I think it's because of the order of the array but I have no idea where to start fixing it and would greatly appreciate a push in the right direction. (edit): I tried removing the "g" flag on the RegExp object and all it did was broke the program into an infinite loop.


Solution

  • The problem is that you are silently assuming that every match found by the regex will start at lastidx which is not always the case. If you log tokenresult and lastidx before returning from throughTokens, you will see:

    0
    [ '1', index: 0, input: '1 sv 1 2', groups: undefined ] 
    2
    [ '1', index: 5, input: '1 sv 1 2', groups: undefined ]
    4
    [ '1', index: 5, input: '1 sv 1 2', groups: undefined ]
    6
    [ '2', index: 7, input: '1 sv 1 2', groups: undefined ]
    

    In the second iteration, the match is at index 5, but you assume it to be at index 2, which it is not (whereby you also incorrectly increment lastidx to 4).
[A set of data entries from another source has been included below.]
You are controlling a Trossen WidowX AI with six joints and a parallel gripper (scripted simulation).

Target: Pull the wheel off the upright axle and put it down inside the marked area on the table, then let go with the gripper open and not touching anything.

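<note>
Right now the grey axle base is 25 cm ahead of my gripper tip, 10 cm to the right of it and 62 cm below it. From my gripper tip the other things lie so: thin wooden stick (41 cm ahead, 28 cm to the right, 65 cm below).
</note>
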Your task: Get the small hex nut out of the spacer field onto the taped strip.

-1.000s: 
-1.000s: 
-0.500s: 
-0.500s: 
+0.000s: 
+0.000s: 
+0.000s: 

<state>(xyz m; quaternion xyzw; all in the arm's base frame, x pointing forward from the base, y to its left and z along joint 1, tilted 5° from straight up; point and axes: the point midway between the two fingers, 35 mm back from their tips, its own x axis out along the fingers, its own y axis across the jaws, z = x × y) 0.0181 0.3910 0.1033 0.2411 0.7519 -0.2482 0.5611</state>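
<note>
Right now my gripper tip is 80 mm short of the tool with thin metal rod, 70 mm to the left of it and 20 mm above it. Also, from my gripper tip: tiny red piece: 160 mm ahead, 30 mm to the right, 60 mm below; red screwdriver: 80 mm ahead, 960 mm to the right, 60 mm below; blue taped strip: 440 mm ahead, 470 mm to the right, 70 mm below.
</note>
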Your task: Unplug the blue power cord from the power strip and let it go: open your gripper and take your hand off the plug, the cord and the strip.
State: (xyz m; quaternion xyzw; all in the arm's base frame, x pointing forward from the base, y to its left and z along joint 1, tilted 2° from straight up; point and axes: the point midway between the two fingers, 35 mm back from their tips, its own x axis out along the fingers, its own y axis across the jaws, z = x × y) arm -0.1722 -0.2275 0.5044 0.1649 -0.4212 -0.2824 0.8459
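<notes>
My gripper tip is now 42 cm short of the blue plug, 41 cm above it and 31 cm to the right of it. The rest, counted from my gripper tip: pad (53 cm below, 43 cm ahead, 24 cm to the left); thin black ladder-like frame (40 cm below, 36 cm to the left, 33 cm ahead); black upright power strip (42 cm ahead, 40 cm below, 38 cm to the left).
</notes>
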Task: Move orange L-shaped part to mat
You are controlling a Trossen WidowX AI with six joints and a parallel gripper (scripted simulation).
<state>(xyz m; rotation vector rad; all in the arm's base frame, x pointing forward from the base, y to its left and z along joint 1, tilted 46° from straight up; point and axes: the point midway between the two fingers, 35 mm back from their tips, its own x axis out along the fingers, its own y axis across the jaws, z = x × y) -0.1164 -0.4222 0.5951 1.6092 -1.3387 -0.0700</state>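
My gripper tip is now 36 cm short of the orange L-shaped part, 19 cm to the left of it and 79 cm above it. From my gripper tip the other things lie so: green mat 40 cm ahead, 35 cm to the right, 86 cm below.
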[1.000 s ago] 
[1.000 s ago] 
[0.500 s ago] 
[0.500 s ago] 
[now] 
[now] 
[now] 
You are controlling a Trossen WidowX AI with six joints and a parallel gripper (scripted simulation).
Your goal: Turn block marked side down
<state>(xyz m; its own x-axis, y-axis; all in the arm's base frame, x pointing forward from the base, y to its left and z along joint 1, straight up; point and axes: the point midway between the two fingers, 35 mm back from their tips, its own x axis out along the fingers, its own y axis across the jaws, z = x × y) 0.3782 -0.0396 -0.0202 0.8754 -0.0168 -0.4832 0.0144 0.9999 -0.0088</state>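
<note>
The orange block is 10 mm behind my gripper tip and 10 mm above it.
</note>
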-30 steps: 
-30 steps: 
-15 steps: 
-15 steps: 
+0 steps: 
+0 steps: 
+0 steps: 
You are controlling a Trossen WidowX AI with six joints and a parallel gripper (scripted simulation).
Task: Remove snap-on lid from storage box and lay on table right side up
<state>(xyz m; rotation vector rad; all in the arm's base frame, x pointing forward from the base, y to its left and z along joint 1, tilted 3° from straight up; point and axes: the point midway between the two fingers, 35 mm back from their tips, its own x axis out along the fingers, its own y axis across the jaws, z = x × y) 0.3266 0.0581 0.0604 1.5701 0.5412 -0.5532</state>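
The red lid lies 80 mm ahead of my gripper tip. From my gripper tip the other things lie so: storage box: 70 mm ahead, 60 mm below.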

You also at the end of throughTokens assume that every match is followed by a space, which is also incorrect for the last token.

    Simplest way to fix this code is to replace

    //if (tokenresult) { // replace in throughTokens with below
    if (tokenresult && tokenresult.index === lastidx) {
    

    to be sure that you're matching at the right place and then in the main loop

    //while (lst !== undefined && lst !== null){ // replace with below
    while (lst !== undefined && lst !== null && lst < code.length){
    

    to handle the end of the input correctly.

    With these changes, the printouts that we added earlier will be

    0
    [ '1', index: 0, input: '1 sv 1 2', groups: undefined ]
    2
    [ 'sv', index: 2, input: '1 sv 1 2', groups: undefined ]
    5
    [ '1', index: 5, input: '1 sv 1 2', groups: undefined ]
    7
    [ '2', index: 7, input: '1 sv 1 2', groups: undefined ]
    

    which is correct and the output would be

    [
        [ 'int', '1' ],
        [ 'variableSet', 'sv' ],
        [ 'int', '1' ],
        [ 'int', '2' ]
    ]
    

    Recommendations

    There are a lot of other logical and programmatical problems with this code which I will not go into but my advice is to go through every piece of the code and understand what it does and whether it could be done in a simpler way.

    On a general level instead of returning an array with data [d1, d2, d3, ...] return an object with named properties { result: d1, index: d2, ... }. Then it is much easier for someone else to understand your code. Also go through naming of methods.

    As far as this approach is concerned, if you know that there will be a space after each token, then extract only the current token and send to throughToken. Then you can make that function both more efficient and robust against errors.